## Aim of the exercise
When you return the entries, keep every word and mark exactly as it is.

## Data shown
_ _ _ _
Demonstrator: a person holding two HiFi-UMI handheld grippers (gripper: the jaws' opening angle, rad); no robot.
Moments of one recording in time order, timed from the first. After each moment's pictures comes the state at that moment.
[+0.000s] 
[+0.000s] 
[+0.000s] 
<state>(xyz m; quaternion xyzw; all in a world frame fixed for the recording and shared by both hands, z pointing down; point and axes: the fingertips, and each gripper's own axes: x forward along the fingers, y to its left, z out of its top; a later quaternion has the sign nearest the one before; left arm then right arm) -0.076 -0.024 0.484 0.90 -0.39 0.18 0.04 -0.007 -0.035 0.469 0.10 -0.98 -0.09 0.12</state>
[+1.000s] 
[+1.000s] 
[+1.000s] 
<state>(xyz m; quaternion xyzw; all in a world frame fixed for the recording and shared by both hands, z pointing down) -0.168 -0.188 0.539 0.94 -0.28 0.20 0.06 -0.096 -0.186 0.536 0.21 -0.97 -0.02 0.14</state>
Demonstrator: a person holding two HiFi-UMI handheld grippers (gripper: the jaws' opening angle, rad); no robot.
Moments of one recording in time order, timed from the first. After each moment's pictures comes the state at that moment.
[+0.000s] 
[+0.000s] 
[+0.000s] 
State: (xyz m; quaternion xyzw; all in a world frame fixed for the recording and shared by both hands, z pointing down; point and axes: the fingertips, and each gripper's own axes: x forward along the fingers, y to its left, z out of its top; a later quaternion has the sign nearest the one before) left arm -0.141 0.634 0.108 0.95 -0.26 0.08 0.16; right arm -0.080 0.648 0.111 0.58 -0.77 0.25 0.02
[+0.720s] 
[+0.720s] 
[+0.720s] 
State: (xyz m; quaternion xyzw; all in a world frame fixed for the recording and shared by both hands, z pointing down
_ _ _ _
## Output
Demonstrator: a person holding two HiFi-UMI handheld grippers (gripper: the jaws' opening angle, rad); no robot.
Moments of one recording in time order, timed from the first. After each moment's pictures comes the state at that moment.
[+0.000s] 
[+0.000s] 
[+0.000s] 
<state>(xyz m; quaternion xyzw; all in a world frame fixed for the recording and shared by both hands, z pointing down; point and axes: the fingertips, and each gripper's own axes: x forward along the fingers, y to its left, z out of its top; a later quaternion has the sign nearest the one before; left arm then right arm) -0.076 -0.024 0.484 0.90 -0.39 0.18 0.04 -0.007 -0.035 0.469 0.10 -0.98 -0.09 0.12</state>
[+1.000s] 
[+1.000s] 
[+1.000s] 
<state>(xyz m; quaternion xyzw; all in a world frame fixed for the recording and shared by both hands, z pointing down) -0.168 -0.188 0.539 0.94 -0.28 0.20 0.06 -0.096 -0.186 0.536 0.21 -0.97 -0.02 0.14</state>
Demonstrator: a person holding two HiFi-UMI handheld grippers (gripper: the jaws' opening angle, rad); no robot.
Moments of one recording in time order, timed from the first. After each moment's pictures comes the state at that moment.
[+0.000s] 
[+0.000s] 
[+0.000s] 
State: (xyz m; quaternion xyzw; all in a world frame fixed for the recording and shared by both hands, z pointing down; point and axes: the fingertips, and each gripper's own axes: x forward along the fingers, y to its left, z out of its top; a later quaternion has the sign nearest the one before) left arm -0.141 0.634 0.108 0.95 -0.26 0.08 0.16; right arm -0.080 0.648 0.111 0.58 -0.77 0.25 0.02
[+0.720s] 
[+0.720s] 
[+0.720s] 
State: (xyz m; quaternion xyzw; all in a world frame fixed for the recording and shared by both hands, z pointing down

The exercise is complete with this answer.